ML techniques are also integrated into the construction of UAV wireless networks, specially UAV deployment and trajectory to satisfy the required performance. In [88], the joint optimization of multiple UAVs deployment and power control is proposed to maximize the sum trasmit rate and to satisfy the users’ rate requirement. Both users’ position and UAVs’ deployment are obtained by ML techniques, which are echo state network (ESN) based predetion algorhtim and multi-agent Q-learning-based placement algorithm, respectively.

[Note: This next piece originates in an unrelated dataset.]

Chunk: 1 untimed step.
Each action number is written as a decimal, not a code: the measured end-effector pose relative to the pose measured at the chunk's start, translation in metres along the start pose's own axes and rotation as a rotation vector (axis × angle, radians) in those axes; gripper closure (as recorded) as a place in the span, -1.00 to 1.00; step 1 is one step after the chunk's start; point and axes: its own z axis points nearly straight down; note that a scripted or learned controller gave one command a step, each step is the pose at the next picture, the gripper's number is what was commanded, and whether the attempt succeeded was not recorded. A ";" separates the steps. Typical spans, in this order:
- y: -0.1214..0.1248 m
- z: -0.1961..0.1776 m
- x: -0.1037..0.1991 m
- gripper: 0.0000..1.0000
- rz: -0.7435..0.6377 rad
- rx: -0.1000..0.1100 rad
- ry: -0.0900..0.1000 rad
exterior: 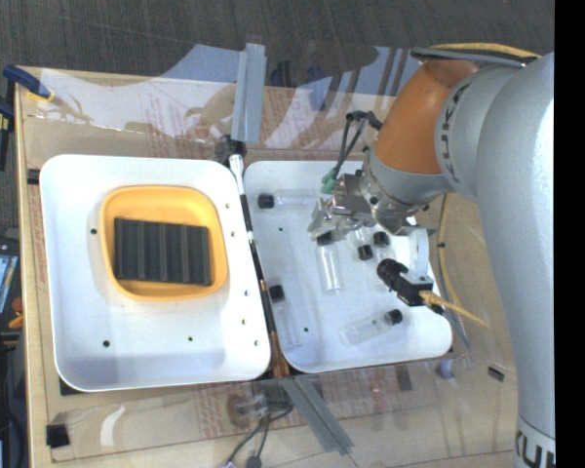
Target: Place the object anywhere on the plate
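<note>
Camera view shows the grey arm (497, 164) over the right bin (302, 354). Left bin (78, 349) holds the yellow plate (161, 203) with a dark ridged insert. Clear vials (329, 269) lie in the right bin just below the gripper (333, 213); whether its jaws are open or closed cannot be made out.

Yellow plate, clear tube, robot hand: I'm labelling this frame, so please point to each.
Yellow rectangular plate (161, 206): camera view, upper rim.
Clear plastic tube (330, 268): camera view, middle of its body.
Hand (333, 218): camera view, between its fingertips.
</note>
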 end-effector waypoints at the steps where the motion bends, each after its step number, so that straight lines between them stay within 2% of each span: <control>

In [89], the optimal deployment of UAV BS for communication service to multiple users is proposed to maximize the sum trasmit rate using Q-learning. The algorithm can learn the network topology with no explicit information of the environment to improve the network performance. The integration of ML techniques into UAV wireles networks increases as it can provide an efficient solution for complicated problems considering multi-factors. Q-learning, artificial neural network (ANN), deep Q-network (DQN) are applied in [90,91,92,93] to improve the throughput, sum rate, and spectral efficiency of UAV wireless networks thereby extending the service coverage and enhancing the network capacity, however, more research on various environments should be conducted for practical implementation.

6. Conclusions

The UAV is integrated into 5G and beyond networks to extend the coverage and improve the throughput as base or relay stations to support the higher data rate and massive connectivity. The performance of UAV wireless networks highly depends on their configuration, hence, the optimal deployment of UAV is a major issue along with the efficient utilization of radio resources. The literature on UAV deployment and trajectory is investigated and categorized as static and mobile UAVs for three different use cases. Open problems and future research directions are summarized to obtain realistic channel characteristics between UAV and ground nodes, and UAV deployment and trajectory for practical implemeatation. In addition, key technologies on communication systems are discussed as an additional factor on UAV deployment and trajectory for performance improvement. ML techniques are also expected to provide solutions for multi-factor problems in UAV wireless networks; however, the integration of ML techniques into UAV wireless networks should be widely conducted to achieve a target performance under various environments. In this paper, the communication aspect for UAV deployment and trajectory is only considered to construct UAV wireless networks; however, the limitation on the UAV itself, such as battery shortage and operation under a GPS-denied environment, should be considered for practical uses.